One number, and no other words, should make up the answer: how many lines of the listing contain the string "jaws".

BEGIN Task data

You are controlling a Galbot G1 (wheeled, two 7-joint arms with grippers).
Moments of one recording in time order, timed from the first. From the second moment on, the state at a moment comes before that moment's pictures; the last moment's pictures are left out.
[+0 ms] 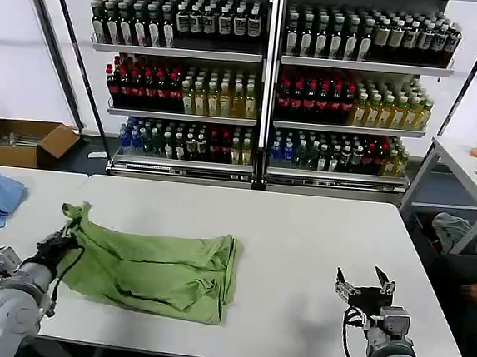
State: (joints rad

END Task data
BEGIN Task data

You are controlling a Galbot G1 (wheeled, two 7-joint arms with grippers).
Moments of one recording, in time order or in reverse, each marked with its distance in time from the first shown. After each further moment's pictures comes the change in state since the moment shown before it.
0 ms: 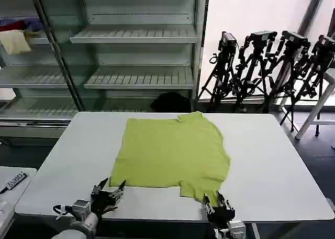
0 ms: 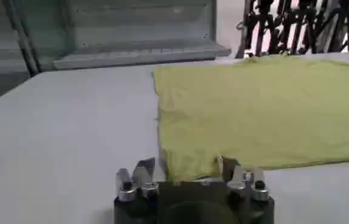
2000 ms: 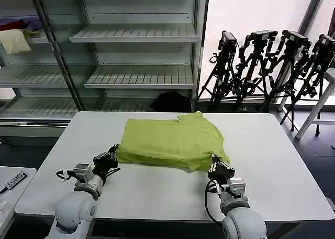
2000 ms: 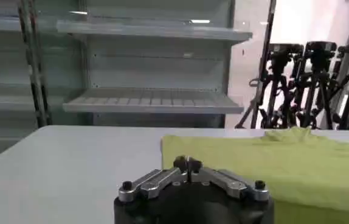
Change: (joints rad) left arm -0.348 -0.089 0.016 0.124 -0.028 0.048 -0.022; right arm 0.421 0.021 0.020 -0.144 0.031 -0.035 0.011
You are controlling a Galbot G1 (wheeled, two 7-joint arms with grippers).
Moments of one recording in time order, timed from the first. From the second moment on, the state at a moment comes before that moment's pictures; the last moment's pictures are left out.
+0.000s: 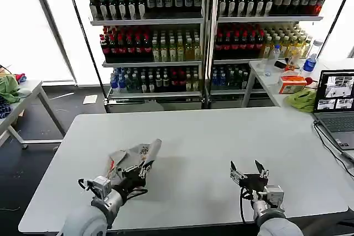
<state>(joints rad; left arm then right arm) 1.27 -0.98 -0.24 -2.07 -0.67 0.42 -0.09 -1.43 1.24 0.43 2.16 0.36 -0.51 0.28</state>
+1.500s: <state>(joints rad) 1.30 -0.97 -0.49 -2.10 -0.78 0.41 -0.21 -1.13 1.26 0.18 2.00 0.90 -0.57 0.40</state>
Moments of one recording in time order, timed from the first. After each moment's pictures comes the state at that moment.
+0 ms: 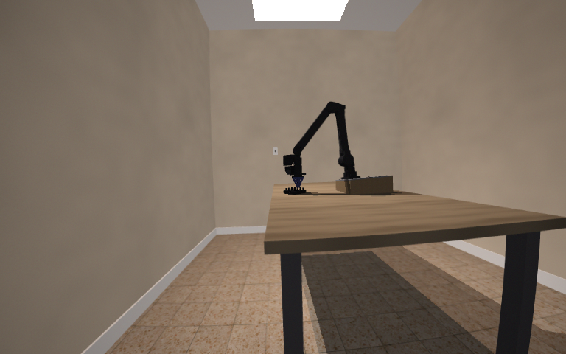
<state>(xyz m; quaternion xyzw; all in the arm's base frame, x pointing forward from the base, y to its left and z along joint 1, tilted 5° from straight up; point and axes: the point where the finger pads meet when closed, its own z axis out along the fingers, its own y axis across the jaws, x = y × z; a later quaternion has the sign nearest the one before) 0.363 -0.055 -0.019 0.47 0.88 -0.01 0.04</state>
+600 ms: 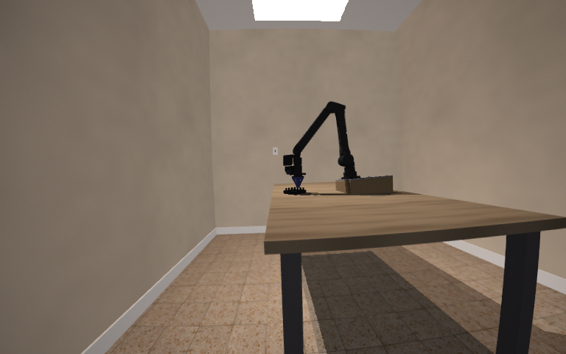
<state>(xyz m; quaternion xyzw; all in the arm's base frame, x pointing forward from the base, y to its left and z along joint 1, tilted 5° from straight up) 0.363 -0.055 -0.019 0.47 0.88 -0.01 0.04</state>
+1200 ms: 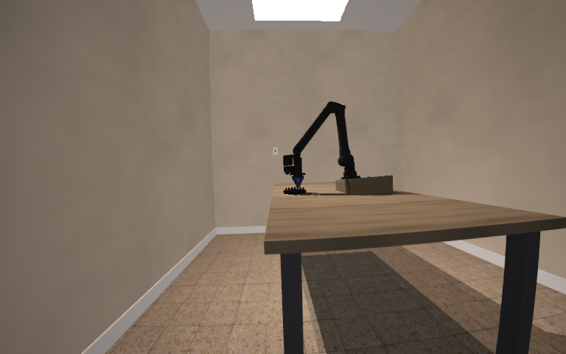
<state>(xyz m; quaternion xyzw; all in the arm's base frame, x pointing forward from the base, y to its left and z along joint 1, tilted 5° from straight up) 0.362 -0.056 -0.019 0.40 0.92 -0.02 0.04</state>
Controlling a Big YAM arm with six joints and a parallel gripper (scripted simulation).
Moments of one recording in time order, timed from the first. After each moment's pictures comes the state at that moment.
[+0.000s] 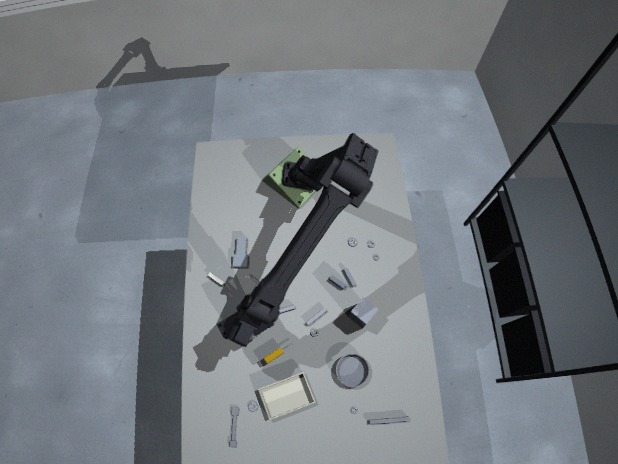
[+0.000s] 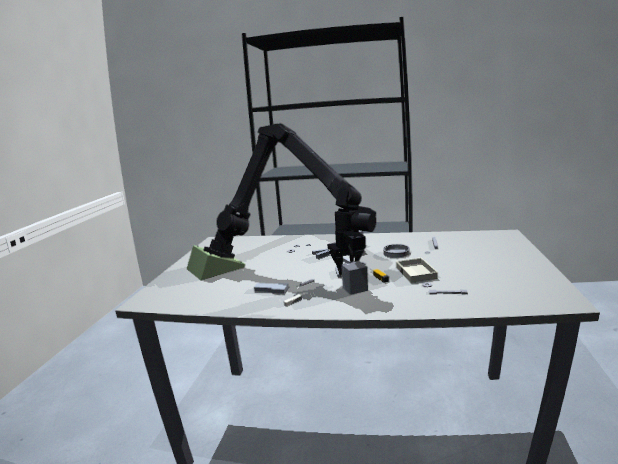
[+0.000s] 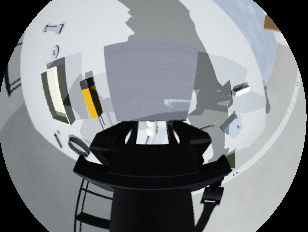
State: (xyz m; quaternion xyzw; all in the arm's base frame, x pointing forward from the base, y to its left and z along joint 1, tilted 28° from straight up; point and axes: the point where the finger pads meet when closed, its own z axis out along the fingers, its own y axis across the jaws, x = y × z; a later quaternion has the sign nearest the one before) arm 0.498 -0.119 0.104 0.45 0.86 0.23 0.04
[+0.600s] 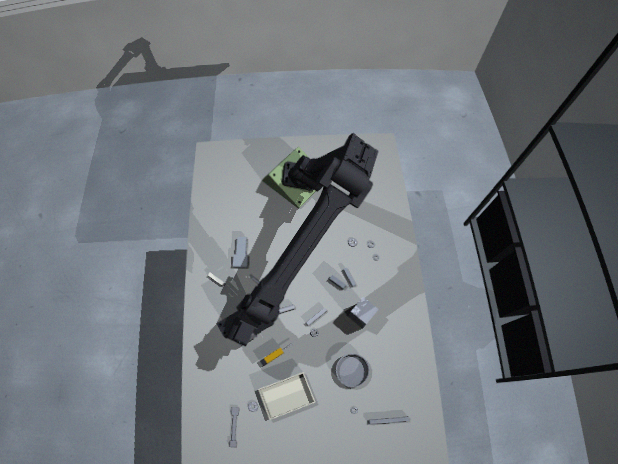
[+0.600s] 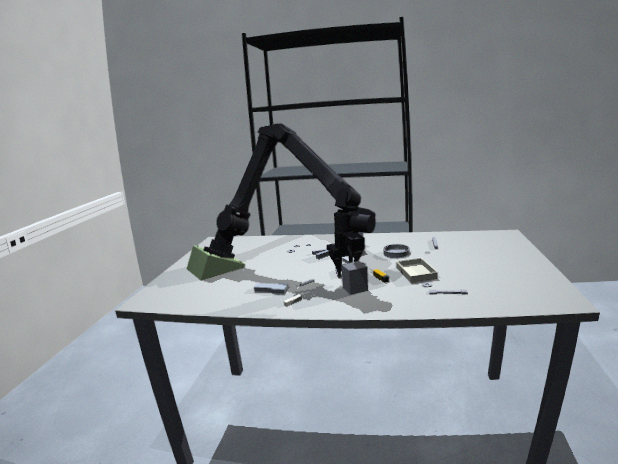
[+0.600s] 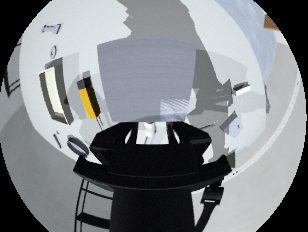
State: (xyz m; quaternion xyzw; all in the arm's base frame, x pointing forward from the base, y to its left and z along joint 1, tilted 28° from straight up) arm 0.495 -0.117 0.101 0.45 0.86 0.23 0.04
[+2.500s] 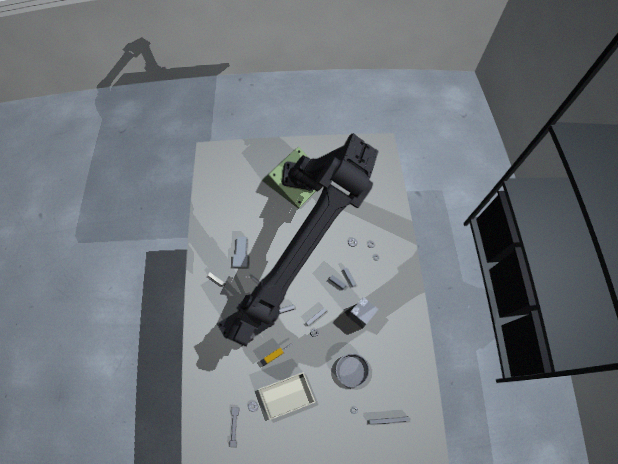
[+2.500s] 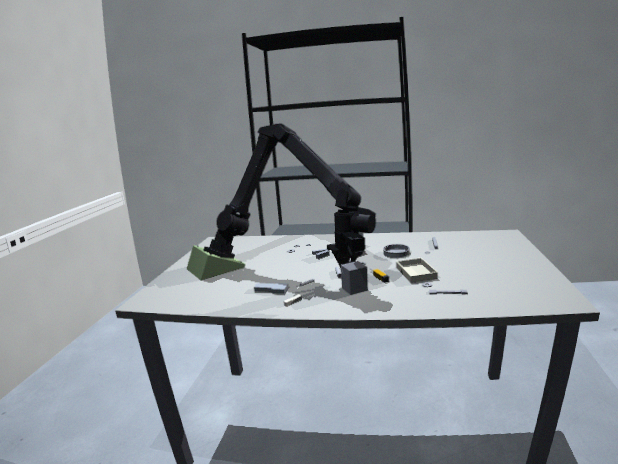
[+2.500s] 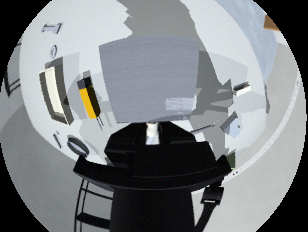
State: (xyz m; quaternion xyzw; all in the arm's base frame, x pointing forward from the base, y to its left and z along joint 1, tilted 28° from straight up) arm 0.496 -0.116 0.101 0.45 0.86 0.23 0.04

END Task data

Expected answer
2